*** Opening of Materials provided ***

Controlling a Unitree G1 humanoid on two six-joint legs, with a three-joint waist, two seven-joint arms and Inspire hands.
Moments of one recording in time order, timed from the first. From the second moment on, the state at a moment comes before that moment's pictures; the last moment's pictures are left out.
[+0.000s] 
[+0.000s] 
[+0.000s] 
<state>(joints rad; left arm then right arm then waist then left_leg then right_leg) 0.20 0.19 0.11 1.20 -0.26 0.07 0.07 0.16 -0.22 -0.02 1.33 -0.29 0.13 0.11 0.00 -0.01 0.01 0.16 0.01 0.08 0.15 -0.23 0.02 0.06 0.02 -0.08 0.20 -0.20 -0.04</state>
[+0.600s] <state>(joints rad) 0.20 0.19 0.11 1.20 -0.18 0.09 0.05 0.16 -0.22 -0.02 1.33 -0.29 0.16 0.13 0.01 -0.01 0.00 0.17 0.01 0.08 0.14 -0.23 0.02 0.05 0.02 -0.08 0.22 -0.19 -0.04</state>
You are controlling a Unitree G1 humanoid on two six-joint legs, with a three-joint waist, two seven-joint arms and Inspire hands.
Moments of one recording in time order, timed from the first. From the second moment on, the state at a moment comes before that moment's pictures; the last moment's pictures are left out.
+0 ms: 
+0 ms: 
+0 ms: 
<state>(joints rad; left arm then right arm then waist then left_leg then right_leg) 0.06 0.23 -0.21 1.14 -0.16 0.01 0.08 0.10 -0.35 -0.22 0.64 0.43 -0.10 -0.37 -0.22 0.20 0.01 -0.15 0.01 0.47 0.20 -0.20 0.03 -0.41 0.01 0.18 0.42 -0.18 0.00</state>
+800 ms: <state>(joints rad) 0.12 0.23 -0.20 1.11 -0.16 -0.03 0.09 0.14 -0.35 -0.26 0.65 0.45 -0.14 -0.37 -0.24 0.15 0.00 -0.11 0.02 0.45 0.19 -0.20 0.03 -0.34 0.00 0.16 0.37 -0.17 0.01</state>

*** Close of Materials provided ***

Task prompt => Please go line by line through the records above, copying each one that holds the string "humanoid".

Solved problem =>
Controlling a Unitree G1 humanoid on two six-joint legs, with a three-joint waist, two seven-joint arms and Inspire hands.
You are controlling a Unitree G1 humanoid on two six-joint legs, with a three-joint waist, two seven-joint arms and Inspire hands.

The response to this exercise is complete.